The Whitman Archive strives to get high resolution tiff images from repositories, though we typically present jpeg derivates on the site. When transcribing tricky manuscripts, the higher quality images are useful to our staff for enlargement. We also use the tiffs for creating much higher quality than usual jpeg images used with our zoomify feature on selected poetry manuscripts. In some cases, we have not been able to obtain sufficiently high quality images to make the zoomify feature worthwhile.
Throughout the site we have gone ahead and posted lower quality images when that is all we can get–perhaps because the only surviving copy of a newspaper is in microfilm form or because a repository is for whatever reason unwilling to provide a high quality image.
This paragraph raises many complicated issues, including whether our primary concern should be what most users want (still not known, of course) or our sense of what care is warranted by the material itself.
Different users interest in the material is going to affect whether they prefer quantity over quality.
At the Whitman Archive, we also worry that if we privileged speed of production and quantity of output over the quality of the work, that we could be charged with using public money to produce slipshod work. The dangers then would be that someone else would need to come along and seek additional public money to redo the work to create reliable texts. Or, the work would not be redone at all and people would be uncertain whether they could trust anything on the site.

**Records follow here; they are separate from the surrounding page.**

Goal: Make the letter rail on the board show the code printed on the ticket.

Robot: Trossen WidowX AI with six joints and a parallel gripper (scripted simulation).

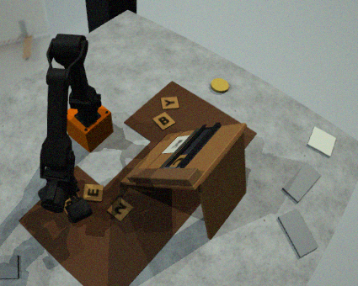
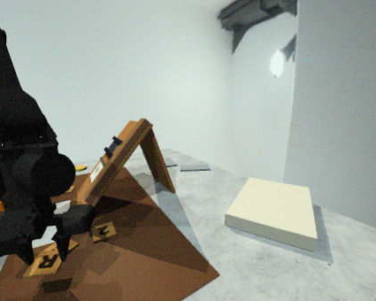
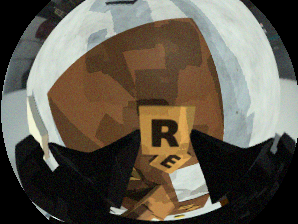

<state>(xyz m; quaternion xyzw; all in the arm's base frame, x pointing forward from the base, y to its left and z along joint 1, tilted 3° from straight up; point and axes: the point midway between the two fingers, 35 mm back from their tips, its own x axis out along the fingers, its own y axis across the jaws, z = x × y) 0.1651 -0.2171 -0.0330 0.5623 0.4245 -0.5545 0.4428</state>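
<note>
Right now the white ticket is 34 cm to the left of my gripper tip, 11 cm ahead of it and 6 cm above it. Round my gripper tip: yellow disc 72 cm to the left, 3 cm below, 1 cm ahead; cream box 56 cm ahead, 6 cm to the right, 2 cm below; letter tile right at my gripper tip.
</note>
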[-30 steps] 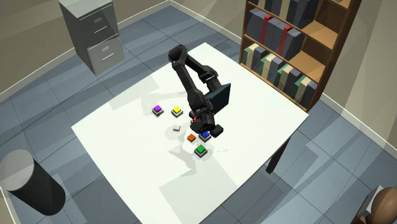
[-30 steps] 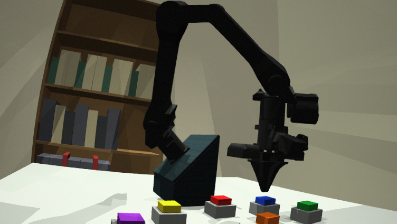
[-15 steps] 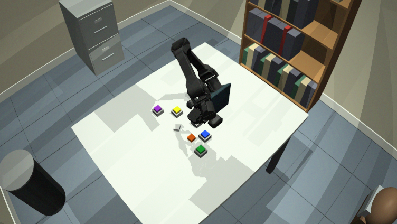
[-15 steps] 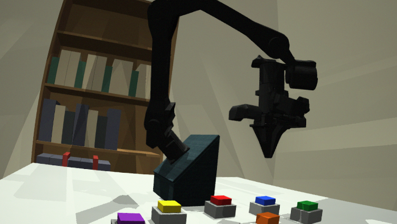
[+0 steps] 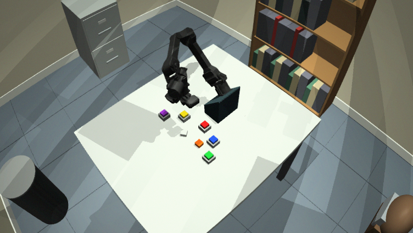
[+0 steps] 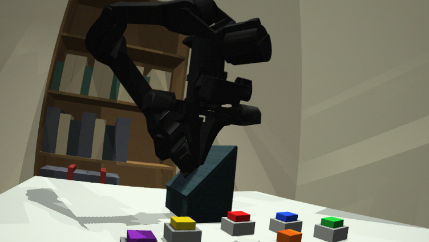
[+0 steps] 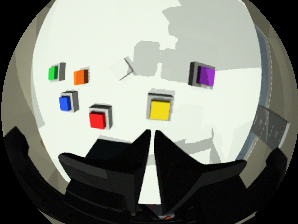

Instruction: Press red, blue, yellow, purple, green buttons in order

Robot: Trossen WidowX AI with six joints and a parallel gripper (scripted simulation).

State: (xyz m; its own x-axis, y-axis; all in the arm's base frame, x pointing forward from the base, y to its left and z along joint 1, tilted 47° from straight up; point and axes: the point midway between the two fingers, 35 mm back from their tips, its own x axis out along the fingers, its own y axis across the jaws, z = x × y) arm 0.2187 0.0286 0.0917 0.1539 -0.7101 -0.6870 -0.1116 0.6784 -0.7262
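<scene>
The yellow button lies 10 mm behind my gripper tip, 20 mm to the right of it and 100 mm below it. From my gripper tip the other things lie so: purple button (80 mm ahead, 90 mm to the right, 100 mm below); white block (50 mm ahead, 70 mm to the left, 120 mm below); red button (60 mm behind, 100 mm to the left, 100 mm below).
</scene>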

Erm well, if you don’t know what users want, why not ask, or collaborate with people who will do so on your behalf? (then again I would say that, since it’s what I do) Seriously though Mark is right, all my experience suggests that most people tend to want more not better. But then there is of course a conflict in terms of preservation quality and that of markup and editorial standards. Most users also want to know that resources will still be there in a few years when they come back for them as well, which of course relies on high quality data and metadata standards in digitisation. Scholars and archivists tend to want one thing and users the other. There is, however, a difference between raw digital content and edited resources such as this. Users want lots of raw content, but scholarly users expert in a particular area do appreciate the importance of properly edited materials. So here again there is a conflict, potentially between your expert users and those who are making less complex use of the materials. The only way to make informed decisions about how to handle this is of course a user study!
I just want to suggest that it’s not as clear cut as scholars prefering detail and other users prefering breadth. When we asked 600 users from verious H-Net and other lists whether they prefered fewer but more detailed finding aids or a greater number of less detailed finding aids, those prefering the latter were 2 to 1 over the former. The respondent pool had its largest single group, approximately 1/3 of the total, identify as college or university faculty members. The second highest group was “other,” unfortunately; the third highest group was graduate students (about a quarter of respondents). We haven’t yet done the necessary regressions to be certain that faculty favor breadth over depth in this instance, but given their preponderance in the pool it would be very surprising if such were not the case.